Дальше мы ехали молча, и я знал, что у своего дома она непременно захочет заплатить мне за проезд. «Наверное, даст серебряный рубль, если он есть у нее, его удобно кинуть на сиденье, эффекта больше,» — подумал я, и это так и случилось. Я подбросил рубль на ладони, потом попробовал его на зуб. Она брезгливо и в то же время обеспокоенно спросила, что я делаю, и я объяснил: проверяю, мол, не фальшивый ли.
— Могу заменить на бумажный! — раздраженно сказала она, но я предположил, что фальшивые бумажные рубли изготовлять ей еще проще, чем металлические, поскольку она работает в издательстве и имеет доступ в типографию. Я сказал это ровно и убежденно, и она посмотрела на меня с тем недоуменно-мученическим вниманием, с каким разглядывала снимки Хемингуэя.

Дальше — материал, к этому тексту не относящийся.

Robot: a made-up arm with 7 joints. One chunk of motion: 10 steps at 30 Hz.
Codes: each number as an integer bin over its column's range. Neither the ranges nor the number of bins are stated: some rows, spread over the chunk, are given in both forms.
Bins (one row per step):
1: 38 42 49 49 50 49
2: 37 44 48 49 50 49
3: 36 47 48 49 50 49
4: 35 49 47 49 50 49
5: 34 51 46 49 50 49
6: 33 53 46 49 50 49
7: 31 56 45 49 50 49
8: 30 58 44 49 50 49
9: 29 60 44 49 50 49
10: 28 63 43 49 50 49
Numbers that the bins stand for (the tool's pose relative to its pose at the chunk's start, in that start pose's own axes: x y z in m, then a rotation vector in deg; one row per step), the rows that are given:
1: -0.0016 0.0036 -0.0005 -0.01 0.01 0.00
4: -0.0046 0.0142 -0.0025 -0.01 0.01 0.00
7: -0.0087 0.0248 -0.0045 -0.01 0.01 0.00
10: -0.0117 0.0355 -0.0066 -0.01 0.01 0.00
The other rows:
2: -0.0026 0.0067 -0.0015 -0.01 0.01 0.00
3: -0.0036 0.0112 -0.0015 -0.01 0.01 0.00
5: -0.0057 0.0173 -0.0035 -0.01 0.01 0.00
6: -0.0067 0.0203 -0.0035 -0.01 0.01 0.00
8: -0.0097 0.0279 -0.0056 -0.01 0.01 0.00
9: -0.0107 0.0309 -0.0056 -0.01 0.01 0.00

В тот же день я уехал из города. До моего прошлогоднего озера было километров сорок по песчано-лесистому проселку, пустынному и диковатому. Стояла неважная для рыбалки погода — тихая, яркая и засушливая, но проселок был еще по-весеннему плотным и легким, и на опушках сосновых подлесков то и дело попадались колонии анемонов. Я остановился на своем прежнем месте. Тут сохранилось все в целости — обмелевший ровик и колышки для палатки, обуглившиеся рогульки для подвески котелка, голубая развеянная зола кострища, пологий травянистый спуск к озеру, заросший молодой «куриной слепотой», само озеро, кипящее по осокистым закрайкам, — наверное, нерестилась плотва. Я привез с собой для прикорма два целлофановых мешка с пареным горохом и пшеницей, а за наживкой пошел на тот конец озера, — там я знал бабку Звукариху, одиноко жившую в километре от деревни Звукаревки. Изба ее сидела на самом берегу озера под нависью старых ракит, и на ее крылечном конике алели три большие звезды из фанеры, приколоченные одна над другой, неукорный знак живым о том, что Звукариха не дождалась с войны трех сыновей. Бабка кормила кур возле крыльца. Она успела загореть и обветриться с лица, огород, где я обычно добывал червей, был вскопан и разделен на грядки, и там уже выметывал третий лист огуречник и щетинился лук. Я стал спиной к фанерным звездам и поцеловал ее трижды — в щеки и в лоб, и она заплакала, а я достал из сумки и положил ей в фартук килограмм дрожжей: сколько раз просила привезти еще в прошлом году.